The couple I've been checking on are in the $150-$250 range unless I decide to just cheap out and get a whole rifle kit for $400, which would either be steel or nitrided.
This triggered me a little - I've bought hundreds of $150-250 AR barrels in my life, but man, it REALLY pisses me off to think about how $150-250 just doesn't buy the same barrels it used to buy just a few short years ago. Hell, I'm not sure you can still get a cheap Criterion for $250, let alone chambered in 300blk. But that's about the quality level I'd prefer. I've had too many Faxon barrels which just don't shoot (especially their gunner profile - which you really can't do with a pistol length gas anyway), so I don't point guys to their door, same with Odin. I haven't been knocked off of my feet by Ballistic Advantage barrels, but for their price, I don't recall ever being disappointed in how they shoot.

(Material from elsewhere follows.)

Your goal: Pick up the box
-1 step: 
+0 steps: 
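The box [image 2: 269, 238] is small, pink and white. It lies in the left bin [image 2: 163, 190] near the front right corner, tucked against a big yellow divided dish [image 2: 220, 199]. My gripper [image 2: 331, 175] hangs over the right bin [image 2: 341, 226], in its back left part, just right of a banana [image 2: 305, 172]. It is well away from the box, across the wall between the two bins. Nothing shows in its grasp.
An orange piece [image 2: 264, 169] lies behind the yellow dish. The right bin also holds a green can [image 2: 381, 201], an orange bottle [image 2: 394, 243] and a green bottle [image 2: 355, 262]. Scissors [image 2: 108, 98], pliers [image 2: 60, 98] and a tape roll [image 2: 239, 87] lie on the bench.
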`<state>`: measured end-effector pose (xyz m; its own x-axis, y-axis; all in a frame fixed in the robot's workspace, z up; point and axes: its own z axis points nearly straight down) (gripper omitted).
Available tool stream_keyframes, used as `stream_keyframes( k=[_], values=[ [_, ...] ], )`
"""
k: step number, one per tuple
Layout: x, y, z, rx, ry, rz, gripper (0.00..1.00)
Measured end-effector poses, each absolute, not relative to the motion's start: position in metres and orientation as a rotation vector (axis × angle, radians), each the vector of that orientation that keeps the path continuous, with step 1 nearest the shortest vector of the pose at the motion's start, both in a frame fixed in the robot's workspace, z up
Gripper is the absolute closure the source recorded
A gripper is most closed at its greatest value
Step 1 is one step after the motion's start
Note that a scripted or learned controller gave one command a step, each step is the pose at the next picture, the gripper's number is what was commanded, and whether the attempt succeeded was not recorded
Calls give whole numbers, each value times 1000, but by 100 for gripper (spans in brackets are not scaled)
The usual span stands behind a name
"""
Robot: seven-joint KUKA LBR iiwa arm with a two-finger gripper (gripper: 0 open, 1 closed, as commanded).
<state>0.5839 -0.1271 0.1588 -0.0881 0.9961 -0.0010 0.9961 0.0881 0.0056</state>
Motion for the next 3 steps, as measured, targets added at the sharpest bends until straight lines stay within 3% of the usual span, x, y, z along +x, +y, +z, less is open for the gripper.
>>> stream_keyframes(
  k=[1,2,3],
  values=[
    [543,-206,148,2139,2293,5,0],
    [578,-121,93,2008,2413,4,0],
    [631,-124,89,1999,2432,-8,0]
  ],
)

But at that price and wanting accuracy, I'm REALLY not looking for any barrel with fluting or nitriding, nothing which increases cost in any way, and I want all of the money to be in the bore. When Shilens and Kriegers went over $400, I used a LOT of Black Hole Weaponry/True Sporting Arms barrels, but they're also out of the $250 cap - I bought a dozen Tactical Ordnance barrels (almost all have been their EV-5 poly-rifled barrels, only a few of their inexpensive, traditional cut "Pro" barrels, the EV5's DO shoot notably better and clean easier (and should last longer than conventional cut rifling), but Pro's have been sub-moa barrels for sub-$200 also). PSA's standard barrels tend to be fine, and some days, I can convince myself to take a risk on a $100 barrel, but I think it's easy to guarantee better performance with a $250+ price tag (again, not including any barrels which are increased in cost due to fluting, carbon fiber, cerakote, nitriding, etc).
In general, I do tell folks to only buy kits if it's the cheapest way into the cheapest rifle they could tolerate. It DOES happen that a guy can pin a cheap upper onto a cheap lower and end up cheaper than a complete rifle - but really only for the cheapest of cheap carbines. An option there, naturally, is to buy the cheap kit, sell the barrel and FCG, and upgrade those components. A guy can put together a REALLY cheap, REALLY small shooting AR by doing so - I've rebuilt a lot of kit rifles with better barrels, better triggers, and free-floating handguards to produce sub-MOA rifles for under $1000. That's easier to do these days since more kits are already free floating, but a little hard to swallow the fact that instead of $300 for the kit, $250 for the barrel, $180 for the trigger, and $250 for a float tube, now we don't have to buy the new handguard, but that $250 for the tube got cut in thirds and stuck into the other components because of Bidenomics... Considering a sometimes-suppressed doublestamp 300blk, I'd look long and hard at an adjustable gas block. Don't be afraid to drill a hole or mill a clearance pocket in your handguard to allow access to your adjustment screw. I use JP low-profile detent adjustable gas blocks under handguards on several of my doublestamp uppers, with the corresponding allen key stored in the stock. I prefer to nest the can on my doublestamps to give me as much room on the handguard as I can get.
Might find some good memorial day sales coming up, and if you're REALLY committed to waiting for deals, Black Friday will almost always see some good prices on barrels.